Sceptics say Padre Pio's only real miracle is the million-dollar industry that has sprung up around him and San Giovanni Rotondo, which attracted an estimated seven million visitors each year. (The figure is reached by complex calculations involving the number of tour group leaders who sign in, the quantity of communion wafers consumed, and the vehicles registered by the traffic police.) Annual revenues from property bequeathed to Padre Pio, indulgences, merchandising, and the sale of products from two farms, are estimated to generate more than pounds 20m. The new church being built, designed by Renzo Piano, is expected to cost around pounds 12m and will be wholly financed by donations.

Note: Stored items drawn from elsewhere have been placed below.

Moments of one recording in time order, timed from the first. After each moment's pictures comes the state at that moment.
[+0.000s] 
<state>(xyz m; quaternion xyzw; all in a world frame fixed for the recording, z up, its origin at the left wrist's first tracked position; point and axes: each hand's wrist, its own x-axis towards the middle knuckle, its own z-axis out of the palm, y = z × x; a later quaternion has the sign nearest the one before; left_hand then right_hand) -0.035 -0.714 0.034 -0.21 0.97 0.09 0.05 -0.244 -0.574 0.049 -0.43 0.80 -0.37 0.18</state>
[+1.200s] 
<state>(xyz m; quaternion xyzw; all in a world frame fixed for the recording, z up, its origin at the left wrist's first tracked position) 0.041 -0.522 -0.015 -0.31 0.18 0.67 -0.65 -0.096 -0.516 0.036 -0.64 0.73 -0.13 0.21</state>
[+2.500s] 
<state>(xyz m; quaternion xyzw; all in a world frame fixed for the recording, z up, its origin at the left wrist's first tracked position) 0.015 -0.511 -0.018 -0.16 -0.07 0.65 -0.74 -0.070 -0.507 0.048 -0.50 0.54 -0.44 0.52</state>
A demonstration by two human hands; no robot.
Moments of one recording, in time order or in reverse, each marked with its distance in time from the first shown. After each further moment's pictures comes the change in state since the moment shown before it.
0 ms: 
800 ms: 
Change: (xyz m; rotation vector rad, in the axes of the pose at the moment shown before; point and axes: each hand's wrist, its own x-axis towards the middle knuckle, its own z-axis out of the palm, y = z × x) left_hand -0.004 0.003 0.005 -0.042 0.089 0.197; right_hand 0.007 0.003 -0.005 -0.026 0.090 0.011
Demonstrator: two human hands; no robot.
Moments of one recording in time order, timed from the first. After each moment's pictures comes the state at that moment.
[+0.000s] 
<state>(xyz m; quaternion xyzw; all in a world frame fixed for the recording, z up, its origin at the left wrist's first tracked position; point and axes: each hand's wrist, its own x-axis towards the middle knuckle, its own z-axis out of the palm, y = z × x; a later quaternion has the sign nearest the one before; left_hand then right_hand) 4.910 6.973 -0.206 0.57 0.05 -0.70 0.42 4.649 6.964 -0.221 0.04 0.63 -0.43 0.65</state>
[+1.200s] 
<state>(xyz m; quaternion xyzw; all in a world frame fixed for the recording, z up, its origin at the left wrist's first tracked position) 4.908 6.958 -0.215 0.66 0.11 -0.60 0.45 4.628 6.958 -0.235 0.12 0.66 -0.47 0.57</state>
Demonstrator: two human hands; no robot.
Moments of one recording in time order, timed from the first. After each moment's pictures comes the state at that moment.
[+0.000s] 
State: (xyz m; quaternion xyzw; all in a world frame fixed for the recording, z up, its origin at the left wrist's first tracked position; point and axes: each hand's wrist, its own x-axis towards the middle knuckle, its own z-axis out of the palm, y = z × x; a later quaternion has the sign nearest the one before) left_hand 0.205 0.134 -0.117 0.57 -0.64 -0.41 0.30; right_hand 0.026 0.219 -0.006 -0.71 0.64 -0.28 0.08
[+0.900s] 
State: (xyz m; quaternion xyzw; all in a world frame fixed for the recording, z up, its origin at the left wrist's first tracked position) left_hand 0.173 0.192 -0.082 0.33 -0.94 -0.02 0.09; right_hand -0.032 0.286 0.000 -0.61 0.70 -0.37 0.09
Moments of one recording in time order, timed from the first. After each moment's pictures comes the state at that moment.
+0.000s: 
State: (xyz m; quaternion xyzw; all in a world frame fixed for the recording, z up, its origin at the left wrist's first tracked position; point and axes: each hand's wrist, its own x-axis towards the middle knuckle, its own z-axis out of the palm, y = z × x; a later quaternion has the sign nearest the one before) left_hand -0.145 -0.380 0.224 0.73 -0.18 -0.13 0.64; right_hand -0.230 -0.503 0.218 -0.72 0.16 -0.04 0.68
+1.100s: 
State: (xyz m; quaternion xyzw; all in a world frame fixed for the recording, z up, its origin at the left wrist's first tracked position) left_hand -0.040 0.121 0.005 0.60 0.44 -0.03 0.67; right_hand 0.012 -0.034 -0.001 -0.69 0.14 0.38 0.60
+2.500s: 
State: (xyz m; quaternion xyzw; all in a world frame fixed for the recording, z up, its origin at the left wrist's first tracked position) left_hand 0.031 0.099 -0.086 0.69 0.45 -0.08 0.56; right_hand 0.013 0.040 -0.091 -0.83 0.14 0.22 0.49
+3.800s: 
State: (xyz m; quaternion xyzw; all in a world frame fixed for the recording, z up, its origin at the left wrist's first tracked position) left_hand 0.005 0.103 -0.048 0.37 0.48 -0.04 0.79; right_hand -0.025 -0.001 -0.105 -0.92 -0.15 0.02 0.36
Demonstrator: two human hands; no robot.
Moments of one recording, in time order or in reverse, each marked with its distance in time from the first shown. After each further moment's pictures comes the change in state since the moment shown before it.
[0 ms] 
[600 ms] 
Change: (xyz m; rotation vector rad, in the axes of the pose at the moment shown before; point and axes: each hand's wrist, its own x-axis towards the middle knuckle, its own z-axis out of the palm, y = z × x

In an otherwise depressed area, the 26,000 inhabitants have one of the highest pro capita incomes in the region. The magnificent hospital called The House of Relief of Suffering, set up by Padre Pio in 1957, employs 3,000 people, and there are jobs to be filled in the old folks home as well as bars, hotels and restaurants. The landscape is dotted with cranes for the construction of a new church with a 60,000 capacity. Current accommodation, which ranges from the three-star Hotel California to a more modest pension run by the Sisters of St Joseph, is insufficient, and another 80 hotels are planned. "We'll need them," said one hotelier, "for when he becomes a saint and we overtake Lourdes as Europe's principal shrine."